__YOUR TASK__: Scan the entries for the word "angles" and return every line that has it.

━━━━

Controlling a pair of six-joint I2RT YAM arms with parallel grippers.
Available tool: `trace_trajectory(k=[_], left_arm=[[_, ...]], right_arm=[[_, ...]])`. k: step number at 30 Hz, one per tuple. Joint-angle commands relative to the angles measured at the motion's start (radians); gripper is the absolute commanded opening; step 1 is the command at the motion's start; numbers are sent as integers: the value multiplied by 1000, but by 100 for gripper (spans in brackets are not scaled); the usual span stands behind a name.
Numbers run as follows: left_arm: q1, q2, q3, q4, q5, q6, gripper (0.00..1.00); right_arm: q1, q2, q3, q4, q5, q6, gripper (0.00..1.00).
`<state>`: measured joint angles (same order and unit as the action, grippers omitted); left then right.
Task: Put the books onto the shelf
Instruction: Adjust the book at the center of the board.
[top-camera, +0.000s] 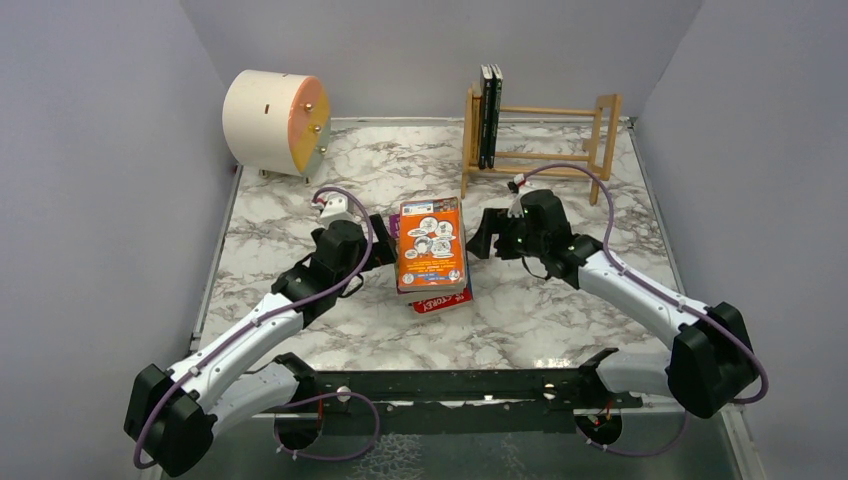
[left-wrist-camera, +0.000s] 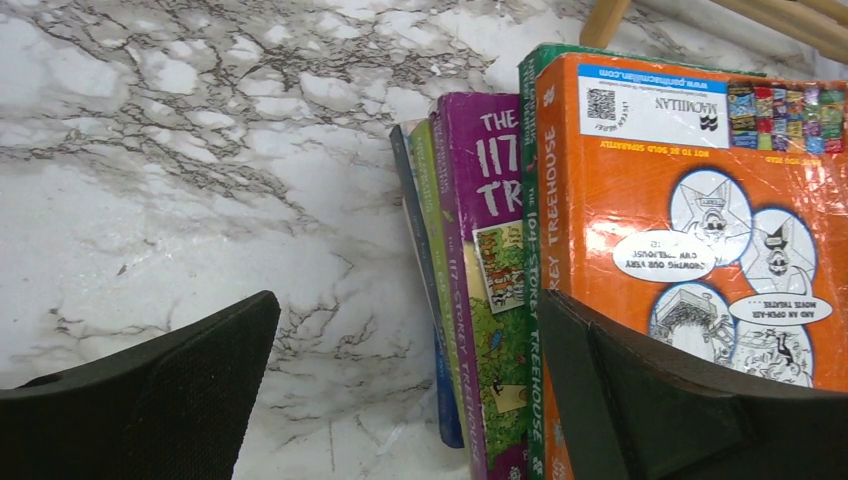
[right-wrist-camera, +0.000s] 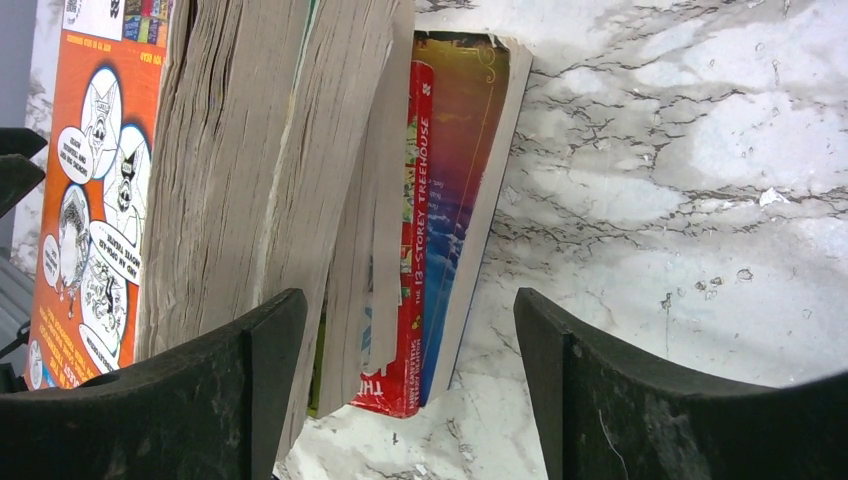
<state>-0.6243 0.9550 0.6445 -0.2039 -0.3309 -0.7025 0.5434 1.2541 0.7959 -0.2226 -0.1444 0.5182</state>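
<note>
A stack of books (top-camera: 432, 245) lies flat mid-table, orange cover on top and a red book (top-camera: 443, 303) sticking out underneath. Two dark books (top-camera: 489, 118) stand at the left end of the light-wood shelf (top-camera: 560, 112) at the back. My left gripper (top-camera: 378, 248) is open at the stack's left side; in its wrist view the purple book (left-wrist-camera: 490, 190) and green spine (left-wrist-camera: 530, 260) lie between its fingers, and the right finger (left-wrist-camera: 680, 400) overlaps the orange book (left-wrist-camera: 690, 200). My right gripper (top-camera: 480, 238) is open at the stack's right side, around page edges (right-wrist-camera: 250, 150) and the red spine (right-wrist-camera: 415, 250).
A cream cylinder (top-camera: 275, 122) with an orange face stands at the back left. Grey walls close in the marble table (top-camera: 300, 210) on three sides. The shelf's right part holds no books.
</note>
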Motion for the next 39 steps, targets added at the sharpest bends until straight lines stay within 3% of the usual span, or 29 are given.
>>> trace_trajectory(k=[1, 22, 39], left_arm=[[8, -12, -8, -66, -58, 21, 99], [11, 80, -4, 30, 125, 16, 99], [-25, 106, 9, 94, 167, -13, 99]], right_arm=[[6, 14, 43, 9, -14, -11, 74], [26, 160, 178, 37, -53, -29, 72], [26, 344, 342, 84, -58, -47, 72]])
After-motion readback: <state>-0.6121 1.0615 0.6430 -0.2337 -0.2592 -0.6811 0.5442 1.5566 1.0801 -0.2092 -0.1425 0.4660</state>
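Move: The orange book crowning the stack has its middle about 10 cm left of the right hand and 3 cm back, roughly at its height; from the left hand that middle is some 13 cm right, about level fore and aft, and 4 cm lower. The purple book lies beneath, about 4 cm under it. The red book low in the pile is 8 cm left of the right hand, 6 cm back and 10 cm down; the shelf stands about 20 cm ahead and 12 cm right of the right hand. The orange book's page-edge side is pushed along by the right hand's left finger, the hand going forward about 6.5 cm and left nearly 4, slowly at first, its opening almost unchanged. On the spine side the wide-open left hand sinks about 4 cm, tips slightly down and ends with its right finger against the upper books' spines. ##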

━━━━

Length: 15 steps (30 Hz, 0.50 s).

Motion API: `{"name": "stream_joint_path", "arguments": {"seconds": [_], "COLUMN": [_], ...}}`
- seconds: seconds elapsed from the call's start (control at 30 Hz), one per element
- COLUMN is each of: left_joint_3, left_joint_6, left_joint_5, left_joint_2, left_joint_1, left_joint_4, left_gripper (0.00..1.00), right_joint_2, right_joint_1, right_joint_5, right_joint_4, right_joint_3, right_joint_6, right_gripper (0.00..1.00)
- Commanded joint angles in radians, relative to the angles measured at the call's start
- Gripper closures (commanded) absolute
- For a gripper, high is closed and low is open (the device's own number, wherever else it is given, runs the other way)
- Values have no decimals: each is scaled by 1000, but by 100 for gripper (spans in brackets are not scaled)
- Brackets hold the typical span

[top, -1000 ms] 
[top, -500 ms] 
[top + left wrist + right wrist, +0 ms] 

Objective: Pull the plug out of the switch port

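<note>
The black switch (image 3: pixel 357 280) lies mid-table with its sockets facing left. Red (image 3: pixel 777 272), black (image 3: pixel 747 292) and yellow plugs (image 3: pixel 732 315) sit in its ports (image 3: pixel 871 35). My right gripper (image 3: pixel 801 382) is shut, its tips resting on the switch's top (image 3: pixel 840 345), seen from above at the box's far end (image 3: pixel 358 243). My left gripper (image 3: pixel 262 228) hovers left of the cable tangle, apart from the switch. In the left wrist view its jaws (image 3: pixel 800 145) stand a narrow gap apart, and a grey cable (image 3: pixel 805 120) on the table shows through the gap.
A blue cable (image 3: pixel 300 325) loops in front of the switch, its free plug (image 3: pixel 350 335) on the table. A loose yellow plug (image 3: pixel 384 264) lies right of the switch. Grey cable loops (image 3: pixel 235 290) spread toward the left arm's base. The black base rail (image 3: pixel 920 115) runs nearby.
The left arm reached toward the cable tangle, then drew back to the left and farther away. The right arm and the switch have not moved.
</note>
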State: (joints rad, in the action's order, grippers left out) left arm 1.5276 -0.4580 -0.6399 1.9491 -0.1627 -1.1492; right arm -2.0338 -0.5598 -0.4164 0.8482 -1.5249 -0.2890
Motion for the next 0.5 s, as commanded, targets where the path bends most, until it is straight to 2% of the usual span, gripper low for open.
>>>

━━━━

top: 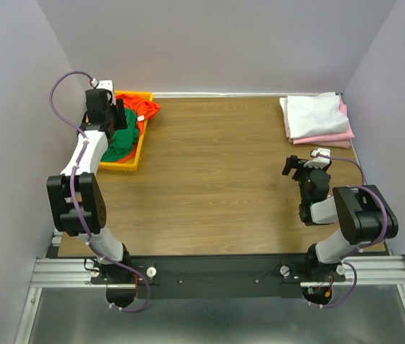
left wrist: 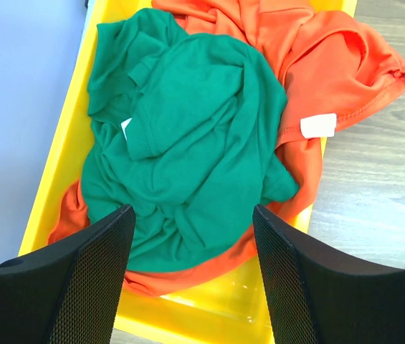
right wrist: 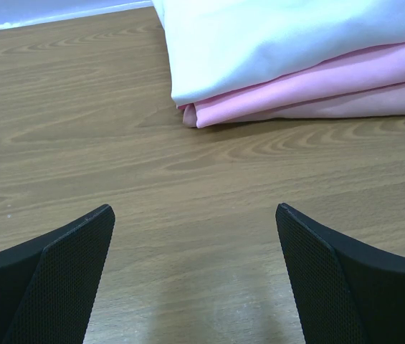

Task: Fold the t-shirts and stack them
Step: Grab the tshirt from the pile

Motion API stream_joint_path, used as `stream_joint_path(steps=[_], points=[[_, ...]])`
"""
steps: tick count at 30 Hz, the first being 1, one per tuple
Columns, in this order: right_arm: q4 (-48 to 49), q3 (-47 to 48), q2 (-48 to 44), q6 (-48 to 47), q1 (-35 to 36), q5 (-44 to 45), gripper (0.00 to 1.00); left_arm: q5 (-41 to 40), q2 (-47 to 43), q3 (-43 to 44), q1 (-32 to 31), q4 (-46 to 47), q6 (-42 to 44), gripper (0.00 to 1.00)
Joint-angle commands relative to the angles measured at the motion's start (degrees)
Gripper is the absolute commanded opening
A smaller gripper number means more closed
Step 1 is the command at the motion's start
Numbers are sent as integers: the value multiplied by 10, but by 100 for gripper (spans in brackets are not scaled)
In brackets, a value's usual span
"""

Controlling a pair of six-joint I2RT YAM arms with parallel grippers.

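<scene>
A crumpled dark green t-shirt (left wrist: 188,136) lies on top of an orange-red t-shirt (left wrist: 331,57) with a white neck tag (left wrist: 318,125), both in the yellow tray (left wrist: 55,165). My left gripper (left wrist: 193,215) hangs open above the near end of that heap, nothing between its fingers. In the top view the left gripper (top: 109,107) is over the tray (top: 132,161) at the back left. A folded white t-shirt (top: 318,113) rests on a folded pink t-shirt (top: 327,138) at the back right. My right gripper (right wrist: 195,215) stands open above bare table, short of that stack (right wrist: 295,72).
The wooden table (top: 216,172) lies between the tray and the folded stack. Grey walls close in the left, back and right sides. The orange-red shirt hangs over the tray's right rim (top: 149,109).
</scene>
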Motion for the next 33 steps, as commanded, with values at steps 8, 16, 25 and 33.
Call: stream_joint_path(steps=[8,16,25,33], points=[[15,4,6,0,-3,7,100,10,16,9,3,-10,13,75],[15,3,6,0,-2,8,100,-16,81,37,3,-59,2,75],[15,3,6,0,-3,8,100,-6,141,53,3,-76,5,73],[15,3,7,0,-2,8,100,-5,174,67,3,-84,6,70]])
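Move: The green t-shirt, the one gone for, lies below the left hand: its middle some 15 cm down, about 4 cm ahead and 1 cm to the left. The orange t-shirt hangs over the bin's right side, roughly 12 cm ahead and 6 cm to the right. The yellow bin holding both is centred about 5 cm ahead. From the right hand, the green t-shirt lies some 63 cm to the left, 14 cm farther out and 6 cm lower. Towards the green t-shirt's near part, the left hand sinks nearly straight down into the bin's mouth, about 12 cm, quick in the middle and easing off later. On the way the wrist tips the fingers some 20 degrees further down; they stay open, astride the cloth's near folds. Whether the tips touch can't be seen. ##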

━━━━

__WRITTEN RESPONSE__:
Available tool: `trace_trajectory(k=[_], left_arm=[[_, ...]], right_arm=[[_, ...]])`. k: step number at 30 Hz, one per tuple. Joint-angle commands relative to the angles measured at the motion's start (radians); gripper is the absolute commanded opening; step 1 is the command at the motion's start; numbers are sent as integers: the value multiplied by 1000, but by 100 for gripper (spans in brackets are not scaled); the usual span stands behind a name.
`<state>`: measured joint angles (same order and unit as the action, grippers omitted); left then right.
- Commanded joint angles in radians, relative to the angles measured at the call's start
Joint-angle commands relative to the angles measured at the motion's start (degrees)

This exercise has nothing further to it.